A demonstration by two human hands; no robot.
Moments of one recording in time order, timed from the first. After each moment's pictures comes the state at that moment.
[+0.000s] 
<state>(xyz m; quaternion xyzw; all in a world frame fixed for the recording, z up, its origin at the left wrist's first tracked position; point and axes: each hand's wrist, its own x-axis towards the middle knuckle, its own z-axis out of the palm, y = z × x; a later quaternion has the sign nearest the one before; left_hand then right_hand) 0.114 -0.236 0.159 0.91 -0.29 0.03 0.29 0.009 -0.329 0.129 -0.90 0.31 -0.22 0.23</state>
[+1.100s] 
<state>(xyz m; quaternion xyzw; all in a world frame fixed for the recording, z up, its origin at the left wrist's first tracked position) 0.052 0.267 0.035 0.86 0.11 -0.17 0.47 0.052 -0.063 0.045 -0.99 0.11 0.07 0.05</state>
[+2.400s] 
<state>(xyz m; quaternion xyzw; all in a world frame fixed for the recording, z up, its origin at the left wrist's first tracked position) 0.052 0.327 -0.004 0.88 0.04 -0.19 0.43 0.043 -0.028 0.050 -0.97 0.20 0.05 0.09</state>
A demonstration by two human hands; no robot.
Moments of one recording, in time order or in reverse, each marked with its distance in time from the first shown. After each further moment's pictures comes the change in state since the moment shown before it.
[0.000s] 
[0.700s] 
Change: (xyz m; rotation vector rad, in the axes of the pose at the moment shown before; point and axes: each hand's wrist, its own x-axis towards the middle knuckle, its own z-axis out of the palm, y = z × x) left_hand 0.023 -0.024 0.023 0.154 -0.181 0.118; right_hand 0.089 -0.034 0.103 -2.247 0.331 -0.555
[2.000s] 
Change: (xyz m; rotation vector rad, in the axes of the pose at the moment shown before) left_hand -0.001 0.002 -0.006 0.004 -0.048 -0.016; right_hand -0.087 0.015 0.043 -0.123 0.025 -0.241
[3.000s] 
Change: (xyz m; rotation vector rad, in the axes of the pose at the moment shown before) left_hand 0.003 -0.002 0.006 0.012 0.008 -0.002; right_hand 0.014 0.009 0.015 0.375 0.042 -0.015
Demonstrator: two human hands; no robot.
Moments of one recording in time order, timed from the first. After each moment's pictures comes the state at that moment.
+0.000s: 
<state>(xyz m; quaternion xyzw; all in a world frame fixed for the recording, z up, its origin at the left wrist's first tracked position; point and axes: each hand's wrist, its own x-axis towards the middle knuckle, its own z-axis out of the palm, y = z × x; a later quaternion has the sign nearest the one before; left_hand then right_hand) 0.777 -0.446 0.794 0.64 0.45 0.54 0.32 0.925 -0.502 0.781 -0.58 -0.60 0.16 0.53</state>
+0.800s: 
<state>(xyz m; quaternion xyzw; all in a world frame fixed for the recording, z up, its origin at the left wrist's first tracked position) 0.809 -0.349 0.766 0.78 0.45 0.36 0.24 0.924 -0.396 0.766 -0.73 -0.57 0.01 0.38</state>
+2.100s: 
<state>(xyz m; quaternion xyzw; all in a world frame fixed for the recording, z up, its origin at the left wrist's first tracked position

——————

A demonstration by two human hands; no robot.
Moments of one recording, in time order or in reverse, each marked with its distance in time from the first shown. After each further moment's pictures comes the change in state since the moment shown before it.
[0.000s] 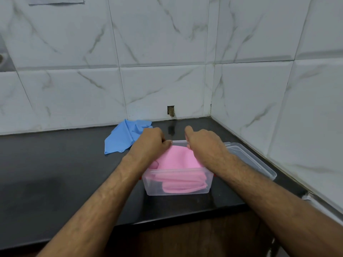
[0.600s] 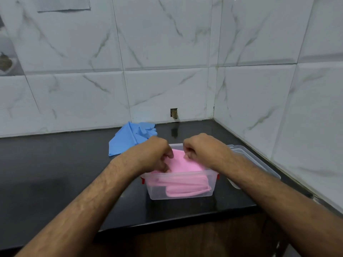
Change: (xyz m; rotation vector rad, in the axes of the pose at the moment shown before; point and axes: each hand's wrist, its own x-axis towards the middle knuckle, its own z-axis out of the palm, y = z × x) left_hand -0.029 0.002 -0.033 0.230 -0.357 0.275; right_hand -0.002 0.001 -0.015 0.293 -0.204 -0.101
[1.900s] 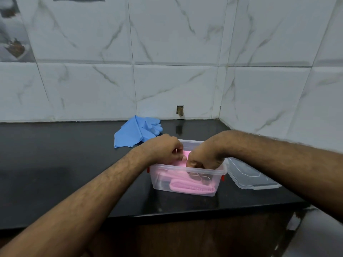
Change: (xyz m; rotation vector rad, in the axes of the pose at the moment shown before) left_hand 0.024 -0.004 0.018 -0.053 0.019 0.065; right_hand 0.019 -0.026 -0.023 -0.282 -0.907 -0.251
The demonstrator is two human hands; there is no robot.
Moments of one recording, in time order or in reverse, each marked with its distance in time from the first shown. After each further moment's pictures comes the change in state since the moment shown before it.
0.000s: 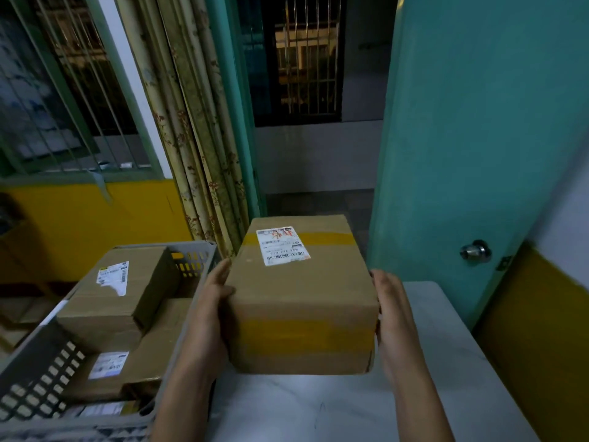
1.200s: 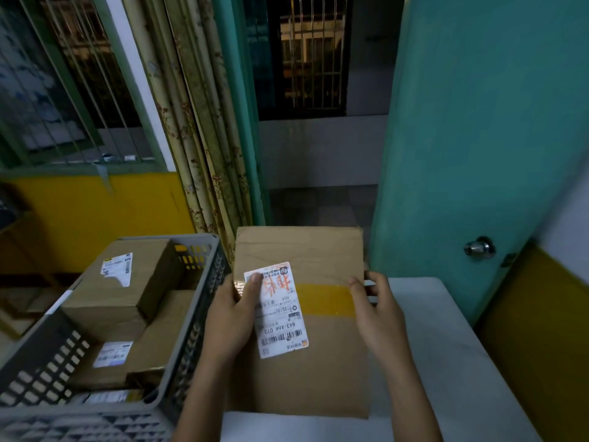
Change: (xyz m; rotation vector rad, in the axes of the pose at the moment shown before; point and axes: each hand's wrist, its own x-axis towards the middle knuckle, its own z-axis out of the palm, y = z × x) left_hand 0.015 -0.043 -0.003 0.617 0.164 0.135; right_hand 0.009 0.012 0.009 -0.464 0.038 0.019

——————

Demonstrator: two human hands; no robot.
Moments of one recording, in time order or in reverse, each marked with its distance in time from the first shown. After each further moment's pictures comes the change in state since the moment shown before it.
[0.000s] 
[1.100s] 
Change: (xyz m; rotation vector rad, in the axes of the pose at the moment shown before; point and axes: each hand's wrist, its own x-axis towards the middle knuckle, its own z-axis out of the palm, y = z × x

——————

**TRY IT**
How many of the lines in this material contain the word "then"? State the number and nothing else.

**EXERCISE ANSWER**
2